A Canadian tourist landed in Britain recently and checked into a hotel near Heathrow airport in London. He gave the clerk at the check-in desk a £100 note as a deposit then went to take a look the rooms.

While the tourist was upstairs checking the rooms, the desk clerk called the hotel manager who took the £100 note and rushed off to the local tax office to pay his VAT bill.

The official at the tax office took the £100 note and dashed over to the town hall to pay the property taxes for the VAT office building. Due to a strike at the Central Accounting Division in Whitehall, the British government was in arrears in its local council taxes.

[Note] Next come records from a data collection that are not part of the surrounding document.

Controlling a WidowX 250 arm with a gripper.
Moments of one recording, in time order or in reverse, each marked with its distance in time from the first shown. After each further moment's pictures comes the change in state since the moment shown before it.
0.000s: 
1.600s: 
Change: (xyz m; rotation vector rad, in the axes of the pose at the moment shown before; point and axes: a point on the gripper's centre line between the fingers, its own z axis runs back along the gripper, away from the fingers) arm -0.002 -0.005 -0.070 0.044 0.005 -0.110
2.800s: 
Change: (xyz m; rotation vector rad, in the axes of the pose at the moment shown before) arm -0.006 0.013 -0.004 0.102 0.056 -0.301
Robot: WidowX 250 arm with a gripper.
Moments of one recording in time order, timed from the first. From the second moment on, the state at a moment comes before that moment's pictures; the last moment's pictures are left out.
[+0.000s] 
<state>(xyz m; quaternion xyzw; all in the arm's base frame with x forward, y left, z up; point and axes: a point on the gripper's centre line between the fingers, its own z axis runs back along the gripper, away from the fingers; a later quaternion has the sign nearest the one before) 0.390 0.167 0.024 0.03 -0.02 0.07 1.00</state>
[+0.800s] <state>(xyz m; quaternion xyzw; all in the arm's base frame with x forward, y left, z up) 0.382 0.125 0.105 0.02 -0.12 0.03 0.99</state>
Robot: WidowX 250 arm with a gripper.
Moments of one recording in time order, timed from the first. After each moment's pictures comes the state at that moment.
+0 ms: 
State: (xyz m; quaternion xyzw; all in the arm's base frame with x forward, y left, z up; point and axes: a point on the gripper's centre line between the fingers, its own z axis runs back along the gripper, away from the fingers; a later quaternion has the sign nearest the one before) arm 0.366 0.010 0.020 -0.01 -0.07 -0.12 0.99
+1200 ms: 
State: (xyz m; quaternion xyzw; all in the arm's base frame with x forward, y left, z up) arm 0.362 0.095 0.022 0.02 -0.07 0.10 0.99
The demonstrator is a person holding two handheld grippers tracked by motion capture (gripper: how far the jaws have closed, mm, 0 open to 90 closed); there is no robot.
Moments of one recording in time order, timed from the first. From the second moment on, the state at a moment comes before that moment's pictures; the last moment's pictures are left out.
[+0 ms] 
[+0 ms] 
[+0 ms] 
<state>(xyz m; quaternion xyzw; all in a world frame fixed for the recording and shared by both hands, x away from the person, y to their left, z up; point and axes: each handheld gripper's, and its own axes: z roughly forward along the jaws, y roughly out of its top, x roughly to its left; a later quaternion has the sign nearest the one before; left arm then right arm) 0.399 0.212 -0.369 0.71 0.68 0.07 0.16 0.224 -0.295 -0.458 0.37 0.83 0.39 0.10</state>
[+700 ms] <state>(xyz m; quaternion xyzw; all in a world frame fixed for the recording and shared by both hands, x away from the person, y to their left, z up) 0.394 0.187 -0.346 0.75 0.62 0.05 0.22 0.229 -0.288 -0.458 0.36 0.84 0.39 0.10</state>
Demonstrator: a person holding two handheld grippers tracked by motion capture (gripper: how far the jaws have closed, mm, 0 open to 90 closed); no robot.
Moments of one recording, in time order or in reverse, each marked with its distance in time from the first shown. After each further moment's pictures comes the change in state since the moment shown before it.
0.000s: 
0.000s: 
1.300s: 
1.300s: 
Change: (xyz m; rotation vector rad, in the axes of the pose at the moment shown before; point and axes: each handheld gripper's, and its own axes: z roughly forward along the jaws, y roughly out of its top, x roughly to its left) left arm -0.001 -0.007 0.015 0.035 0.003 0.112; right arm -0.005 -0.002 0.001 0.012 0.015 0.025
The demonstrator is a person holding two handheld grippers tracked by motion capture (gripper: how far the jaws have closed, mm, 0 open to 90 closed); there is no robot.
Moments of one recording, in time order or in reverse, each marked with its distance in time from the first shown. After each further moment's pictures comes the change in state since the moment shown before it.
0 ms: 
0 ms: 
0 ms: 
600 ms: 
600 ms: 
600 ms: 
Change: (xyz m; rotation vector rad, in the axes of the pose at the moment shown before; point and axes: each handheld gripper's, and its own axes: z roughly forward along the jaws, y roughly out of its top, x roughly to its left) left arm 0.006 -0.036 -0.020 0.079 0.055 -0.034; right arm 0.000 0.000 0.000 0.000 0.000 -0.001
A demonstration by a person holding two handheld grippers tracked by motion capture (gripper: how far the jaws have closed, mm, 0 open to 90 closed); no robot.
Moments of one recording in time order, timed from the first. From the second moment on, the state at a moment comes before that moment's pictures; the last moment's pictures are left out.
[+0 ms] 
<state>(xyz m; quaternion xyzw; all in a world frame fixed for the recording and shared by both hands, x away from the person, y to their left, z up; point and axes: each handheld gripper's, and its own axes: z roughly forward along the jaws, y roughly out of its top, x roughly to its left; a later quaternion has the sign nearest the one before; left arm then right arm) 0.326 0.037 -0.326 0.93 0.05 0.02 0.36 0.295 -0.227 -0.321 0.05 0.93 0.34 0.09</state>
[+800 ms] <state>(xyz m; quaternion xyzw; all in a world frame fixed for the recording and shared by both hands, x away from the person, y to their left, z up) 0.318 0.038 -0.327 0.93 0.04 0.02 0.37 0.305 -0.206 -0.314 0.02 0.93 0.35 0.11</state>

The clerk at the town hall took the £100 note and sped to the offices of the Union of White Collar Workers to pay the union dues for the town hall branch of the union.

The Comrade-in-Chief of the union jumped into his brand new Bentley and drove across town to the hotel to pay off the £100 still owing on the bar bill from the last union convention at the hotel.

The desk clerk at the hotel accepted the £100 note and laid it down on the check-in desk just as the Canadian tourist came back downstairs.

"I don't like your rooms" said the Canadian tourist who picked up his £100 note and left to find another hotel.

Nobody earned any money that day, but everybody in town paid all their debt. Prime Minister Gordon Brown expressed his delight at this encouraging sign of a bright future for the British economy.